Budi berharap, setelah penyuntikan vaksin AstraZeneca di MUI, proses vaksinasi AstraZeneca diseluruh wilayah Indonesia berjalan dengan lancar.

“Saya percaya, mudah-mudahan sesudah adanya menyuntikan AstraZeneca di MUI ini, penyuntikan AstraZeneca diseluruh Indonesia diseluruh pelosok nusantara ini, dan di seluruh orang-orang beragama muslim Indonesia bisa berjalan dengan lancar,” harapnya.

Disisi lain, Ma’ruf Amin menyebut vaksinasi keempat di MUI ini istimewa, karena menggunakan vaksin AstraZeneca asal Inggris.

“Hari ini saya ikut menyaksikan vaksinasi di Majelis Ulama Indonesia (MUI) pusat, ini yang keempat.
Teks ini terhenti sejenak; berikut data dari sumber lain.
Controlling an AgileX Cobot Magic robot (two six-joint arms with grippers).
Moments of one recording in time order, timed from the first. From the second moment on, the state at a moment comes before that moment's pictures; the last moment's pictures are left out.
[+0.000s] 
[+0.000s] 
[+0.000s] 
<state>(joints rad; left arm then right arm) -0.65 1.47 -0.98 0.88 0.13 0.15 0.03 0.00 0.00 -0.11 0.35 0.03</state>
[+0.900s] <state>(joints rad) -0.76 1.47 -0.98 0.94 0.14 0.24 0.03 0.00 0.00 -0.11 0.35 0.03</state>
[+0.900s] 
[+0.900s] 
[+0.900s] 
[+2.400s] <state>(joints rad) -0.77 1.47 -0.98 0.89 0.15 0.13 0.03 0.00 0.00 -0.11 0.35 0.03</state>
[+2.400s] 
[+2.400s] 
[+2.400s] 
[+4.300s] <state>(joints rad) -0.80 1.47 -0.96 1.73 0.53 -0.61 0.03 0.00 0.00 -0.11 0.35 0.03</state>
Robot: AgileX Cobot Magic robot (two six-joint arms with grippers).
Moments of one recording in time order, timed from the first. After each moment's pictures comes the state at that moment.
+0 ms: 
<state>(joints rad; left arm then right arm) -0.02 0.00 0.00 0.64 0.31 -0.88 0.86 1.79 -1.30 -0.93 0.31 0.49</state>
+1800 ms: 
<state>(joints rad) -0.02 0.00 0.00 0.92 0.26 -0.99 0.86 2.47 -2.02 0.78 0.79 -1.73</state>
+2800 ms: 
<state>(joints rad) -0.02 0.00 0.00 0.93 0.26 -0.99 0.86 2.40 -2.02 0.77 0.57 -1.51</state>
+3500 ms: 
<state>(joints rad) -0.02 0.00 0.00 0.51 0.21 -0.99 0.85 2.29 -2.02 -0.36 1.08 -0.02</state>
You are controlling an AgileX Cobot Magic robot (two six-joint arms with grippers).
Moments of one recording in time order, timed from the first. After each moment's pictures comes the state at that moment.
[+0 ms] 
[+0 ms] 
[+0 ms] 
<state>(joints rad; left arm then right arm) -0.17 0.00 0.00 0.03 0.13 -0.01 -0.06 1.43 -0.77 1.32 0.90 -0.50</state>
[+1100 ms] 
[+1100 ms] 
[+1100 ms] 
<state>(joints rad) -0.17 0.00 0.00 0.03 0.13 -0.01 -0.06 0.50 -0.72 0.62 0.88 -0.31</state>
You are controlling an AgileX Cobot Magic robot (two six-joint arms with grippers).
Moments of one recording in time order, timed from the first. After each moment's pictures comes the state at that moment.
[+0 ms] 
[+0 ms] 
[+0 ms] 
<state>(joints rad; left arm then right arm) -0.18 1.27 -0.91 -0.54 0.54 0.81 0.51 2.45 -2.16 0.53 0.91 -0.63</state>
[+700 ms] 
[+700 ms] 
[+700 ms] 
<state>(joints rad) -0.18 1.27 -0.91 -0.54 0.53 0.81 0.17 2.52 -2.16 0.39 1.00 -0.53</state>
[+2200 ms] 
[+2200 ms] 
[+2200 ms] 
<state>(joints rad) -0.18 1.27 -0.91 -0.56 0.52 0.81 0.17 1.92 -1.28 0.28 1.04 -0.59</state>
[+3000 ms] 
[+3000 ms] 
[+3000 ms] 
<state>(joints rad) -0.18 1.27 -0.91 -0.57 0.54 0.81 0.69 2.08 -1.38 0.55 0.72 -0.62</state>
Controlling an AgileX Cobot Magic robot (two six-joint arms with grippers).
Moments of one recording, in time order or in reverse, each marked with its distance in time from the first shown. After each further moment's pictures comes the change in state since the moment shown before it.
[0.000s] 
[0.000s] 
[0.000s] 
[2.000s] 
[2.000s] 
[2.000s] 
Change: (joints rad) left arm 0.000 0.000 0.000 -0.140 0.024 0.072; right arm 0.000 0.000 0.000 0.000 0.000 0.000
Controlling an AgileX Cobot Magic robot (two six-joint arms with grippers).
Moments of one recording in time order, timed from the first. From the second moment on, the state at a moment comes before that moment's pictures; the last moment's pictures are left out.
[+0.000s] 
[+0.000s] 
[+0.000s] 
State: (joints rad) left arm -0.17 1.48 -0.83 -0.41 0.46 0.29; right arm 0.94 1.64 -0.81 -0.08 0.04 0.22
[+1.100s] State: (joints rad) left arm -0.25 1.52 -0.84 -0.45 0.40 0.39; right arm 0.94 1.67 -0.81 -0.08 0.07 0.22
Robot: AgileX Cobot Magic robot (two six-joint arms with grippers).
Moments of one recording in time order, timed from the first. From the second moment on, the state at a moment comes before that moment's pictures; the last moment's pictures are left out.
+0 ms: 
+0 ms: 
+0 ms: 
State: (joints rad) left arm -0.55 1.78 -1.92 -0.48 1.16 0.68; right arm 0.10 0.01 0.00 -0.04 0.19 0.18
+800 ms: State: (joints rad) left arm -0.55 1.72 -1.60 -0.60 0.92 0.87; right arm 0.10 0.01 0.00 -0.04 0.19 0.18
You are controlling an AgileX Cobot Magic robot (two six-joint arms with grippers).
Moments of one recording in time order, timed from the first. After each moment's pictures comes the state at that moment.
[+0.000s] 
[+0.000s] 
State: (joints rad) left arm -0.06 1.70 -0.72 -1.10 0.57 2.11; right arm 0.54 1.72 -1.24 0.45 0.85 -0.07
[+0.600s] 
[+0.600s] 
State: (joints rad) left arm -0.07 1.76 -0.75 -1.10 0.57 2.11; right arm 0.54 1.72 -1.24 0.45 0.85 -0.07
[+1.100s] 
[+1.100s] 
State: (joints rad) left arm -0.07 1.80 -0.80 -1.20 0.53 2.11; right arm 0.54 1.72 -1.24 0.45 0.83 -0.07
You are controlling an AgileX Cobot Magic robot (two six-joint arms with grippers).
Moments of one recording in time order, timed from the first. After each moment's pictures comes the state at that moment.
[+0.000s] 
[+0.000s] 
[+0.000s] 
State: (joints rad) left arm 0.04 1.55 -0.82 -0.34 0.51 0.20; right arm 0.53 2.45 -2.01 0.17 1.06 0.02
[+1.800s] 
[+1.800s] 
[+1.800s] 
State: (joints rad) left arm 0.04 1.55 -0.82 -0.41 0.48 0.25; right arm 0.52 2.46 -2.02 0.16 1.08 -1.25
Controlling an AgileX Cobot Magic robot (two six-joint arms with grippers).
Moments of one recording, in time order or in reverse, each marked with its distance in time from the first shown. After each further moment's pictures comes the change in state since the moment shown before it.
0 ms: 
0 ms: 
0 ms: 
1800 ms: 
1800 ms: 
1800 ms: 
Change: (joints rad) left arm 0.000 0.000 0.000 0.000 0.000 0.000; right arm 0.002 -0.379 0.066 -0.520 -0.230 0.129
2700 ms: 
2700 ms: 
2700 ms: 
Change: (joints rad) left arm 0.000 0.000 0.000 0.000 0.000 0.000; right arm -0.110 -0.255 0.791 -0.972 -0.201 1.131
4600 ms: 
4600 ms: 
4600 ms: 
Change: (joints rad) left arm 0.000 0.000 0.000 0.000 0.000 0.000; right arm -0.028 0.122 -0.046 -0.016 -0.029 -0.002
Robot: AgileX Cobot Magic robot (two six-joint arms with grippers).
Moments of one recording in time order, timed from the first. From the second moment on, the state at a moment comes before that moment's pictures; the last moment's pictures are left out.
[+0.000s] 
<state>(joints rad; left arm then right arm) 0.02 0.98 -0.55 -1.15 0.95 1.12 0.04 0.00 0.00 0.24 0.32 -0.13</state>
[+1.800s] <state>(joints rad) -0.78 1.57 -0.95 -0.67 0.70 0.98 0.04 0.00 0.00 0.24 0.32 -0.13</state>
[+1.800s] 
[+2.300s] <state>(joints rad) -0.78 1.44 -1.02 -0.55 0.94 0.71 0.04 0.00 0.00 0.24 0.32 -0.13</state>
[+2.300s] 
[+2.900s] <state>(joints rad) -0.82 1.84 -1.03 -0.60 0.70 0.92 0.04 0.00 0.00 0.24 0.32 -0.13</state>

Istimewanya, vaksinasi yang keempat ini menggunakan vaksin AstraZeneca. Kenapa itu menjadi istimewa karena memang masalah ini jadi persoalan yang cukup hangat,” kata Ma’ruf Amin.

Menurut Ma’ruf, sesuai dengan pandangan dan keputusan MUI terkait dibolehkannya vaksin AstraZeneca meski ada suatu unsur bahan yang haram, maka jangan lagi persoalkan halal atau haram, melainkan boleh atau tidak.

“Majelis ulama sesuai dengan pandangan dan keputusannya bahwa AstraZeneca walaupun ada persoalan dalam bahannya, ada suatu yang haram tapi dinyatakan boleh digunakan. Karena itu, maka yang kita persoalkan jangan lagi bicara soal halal atau haram, tapi boleh atau tidak boleh,” sebutnya.